# Canadian and US Satellite TV in Acapulco



## The Gringo (Jan 6, 2010)

Hi,

I am going down to Acapulco next week for a few weeks and want to be able to watch some hockey and NFL playoff games in English... and preferably in HDTV.

Does anyone know of any hotels in Acapulco that have Canadian or US satellite TV in HD?

Thanks,

The ******


----------



## Acapulco Joe (Oct 23, 2009)

Yes. There is one called Las Torres Gemelas Private Suites (note: there is another hotel just called Las Torres Gemelas, that is a different hotel). It won't let me post the URL but if you Google "Las Torres Gemelas Private Suites" it is the first website that comes up.

I stayed there before and it is great... all the rooms have flat screen LCD TVs and they get all the Canadian and US HDTV channels. I watched a lot of hockey on CBC and TSN in HD and other US sports on NBC, ABC, CBS and more.

Its not that expensive either for what you get.





The ****** said:


> Hi,
> 
> I am going down to Acapulco next week for a few weeks and want to be able to watch some hockey and NFL playoff games in English... and preferably in HDTV.
> 
> ...


----------



## gypsywifey (Apr 23, 2010)

Hey Acapulco Joe, 

We are going to Acapulco in February. We are staying at Alba Suites on Caleta Beach. We have been several times to that area but not for quite a while.

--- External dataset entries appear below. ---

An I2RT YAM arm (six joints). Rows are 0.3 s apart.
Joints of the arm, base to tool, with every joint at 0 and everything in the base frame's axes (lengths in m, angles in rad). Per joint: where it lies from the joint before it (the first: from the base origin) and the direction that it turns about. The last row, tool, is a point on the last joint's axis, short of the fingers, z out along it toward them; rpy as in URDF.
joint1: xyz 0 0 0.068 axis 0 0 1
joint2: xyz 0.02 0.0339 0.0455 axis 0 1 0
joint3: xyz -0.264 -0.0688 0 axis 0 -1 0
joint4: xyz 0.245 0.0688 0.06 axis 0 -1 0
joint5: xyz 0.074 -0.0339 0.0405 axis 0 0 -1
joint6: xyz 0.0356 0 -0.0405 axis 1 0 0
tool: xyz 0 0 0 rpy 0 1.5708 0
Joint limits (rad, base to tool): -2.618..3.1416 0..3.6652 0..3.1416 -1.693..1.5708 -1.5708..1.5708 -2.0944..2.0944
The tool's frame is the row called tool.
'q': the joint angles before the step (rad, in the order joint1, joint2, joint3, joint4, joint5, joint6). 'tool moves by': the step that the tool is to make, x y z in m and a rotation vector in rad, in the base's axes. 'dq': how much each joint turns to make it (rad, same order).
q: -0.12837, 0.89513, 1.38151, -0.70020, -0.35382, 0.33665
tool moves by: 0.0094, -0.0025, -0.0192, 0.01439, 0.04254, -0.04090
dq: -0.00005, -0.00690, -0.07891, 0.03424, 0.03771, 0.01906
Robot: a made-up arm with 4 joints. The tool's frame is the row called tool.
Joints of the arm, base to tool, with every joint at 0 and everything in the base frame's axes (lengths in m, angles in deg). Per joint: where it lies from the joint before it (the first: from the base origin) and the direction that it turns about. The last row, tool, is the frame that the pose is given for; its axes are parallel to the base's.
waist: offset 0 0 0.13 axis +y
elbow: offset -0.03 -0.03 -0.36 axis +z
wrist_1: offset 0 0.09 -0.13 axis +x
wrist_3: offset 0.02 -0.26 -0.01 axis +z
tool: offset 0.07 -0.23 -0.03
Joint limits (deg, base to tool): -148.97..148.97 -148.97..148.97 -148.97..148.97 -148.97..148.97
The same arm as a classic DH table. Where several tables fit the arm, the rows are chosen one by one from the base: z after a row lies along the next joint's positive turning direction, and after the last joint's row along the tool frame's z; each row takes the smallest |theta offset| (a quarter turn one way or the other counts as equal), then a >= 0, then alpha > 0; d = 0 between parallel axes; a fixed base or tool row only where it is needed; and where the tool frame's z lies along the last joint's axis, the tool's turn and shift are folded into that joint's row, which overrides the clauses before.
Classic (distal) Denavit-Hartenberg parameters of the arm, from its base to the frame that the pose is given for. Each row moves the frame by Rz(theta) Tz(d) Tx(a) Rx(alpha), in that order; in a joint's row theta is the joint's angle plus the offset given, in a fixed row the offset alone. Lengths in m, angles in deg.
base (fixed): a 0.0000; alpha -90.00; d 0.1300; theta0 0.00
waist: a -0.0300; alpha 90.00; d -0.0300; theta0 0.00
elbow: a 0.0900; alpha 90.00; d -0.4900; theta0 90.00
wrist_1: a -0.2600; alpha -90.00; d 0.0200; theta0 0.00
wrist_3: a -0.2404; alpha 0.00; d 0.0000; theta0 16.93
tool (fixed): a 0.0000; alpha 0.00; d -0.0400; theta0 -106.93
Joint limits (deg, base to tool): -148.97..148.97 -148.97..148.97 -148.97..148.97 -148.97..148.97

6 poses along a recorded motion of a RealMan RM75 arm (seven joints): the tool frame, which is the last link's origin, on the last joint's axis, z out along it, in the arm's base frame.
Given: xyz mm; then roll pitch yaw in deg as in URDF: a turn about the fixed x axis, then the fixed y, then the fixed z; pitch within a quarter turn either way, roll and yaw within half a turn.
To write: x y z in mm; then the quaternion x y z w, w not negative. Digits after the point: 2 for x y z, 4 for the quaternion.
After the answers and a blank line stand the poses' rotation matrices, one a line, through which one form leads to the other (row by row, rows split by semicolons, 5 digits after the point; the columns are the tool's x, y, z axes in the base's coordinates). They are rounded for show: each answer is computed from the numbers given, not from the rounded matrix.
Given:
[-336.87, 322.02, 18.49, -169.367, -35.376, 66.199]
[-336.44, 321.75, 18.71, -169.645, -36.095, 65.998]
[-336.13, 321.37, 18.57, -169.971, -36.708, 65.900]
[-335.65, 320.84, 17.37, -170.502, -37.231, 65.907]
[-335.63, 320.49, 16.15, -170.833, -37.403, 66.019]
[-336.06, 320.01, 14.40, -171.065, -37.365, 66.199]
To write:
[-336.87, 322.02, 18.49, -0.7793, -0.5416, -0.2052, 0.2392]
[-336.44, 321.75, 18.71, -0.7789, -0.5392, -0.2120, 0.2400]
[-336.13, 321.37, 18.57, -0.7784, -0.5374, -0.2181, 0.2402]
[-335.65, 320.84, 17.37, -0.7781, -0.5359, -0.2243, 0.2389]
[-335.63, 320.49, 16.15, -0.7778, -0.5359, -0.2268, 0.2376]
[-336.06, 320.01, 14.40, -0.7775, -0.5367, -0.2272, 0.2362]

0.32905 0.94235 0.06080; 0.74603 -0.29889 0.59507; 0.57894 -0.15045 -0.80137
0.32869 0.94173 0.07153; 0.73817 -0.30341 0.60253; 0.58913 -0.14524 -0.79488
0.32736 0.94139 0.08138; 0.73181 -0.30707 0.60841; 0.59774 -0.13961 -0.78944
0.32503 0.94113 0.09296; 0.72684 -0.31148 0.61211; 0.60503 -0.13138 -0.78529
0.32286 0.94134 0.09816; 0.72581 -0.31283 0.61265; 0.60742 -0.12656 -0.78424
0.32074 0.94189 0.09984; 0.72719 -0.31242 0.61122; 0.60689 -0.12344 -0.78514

How is the safety issue? There are 8 of us going including my elderly parents.


----------



## telcoman (Feb 11, 2010)

If the hotel has satellite TV it would likely be Shaw as US satellite services do not work that well that far south. Chances are it will be SKY which is largely Spanish.

Asfor the other question re safety I would nto be concerned at all, unless you are intending to pub crawl with them or try to buy and sell drugs..


----------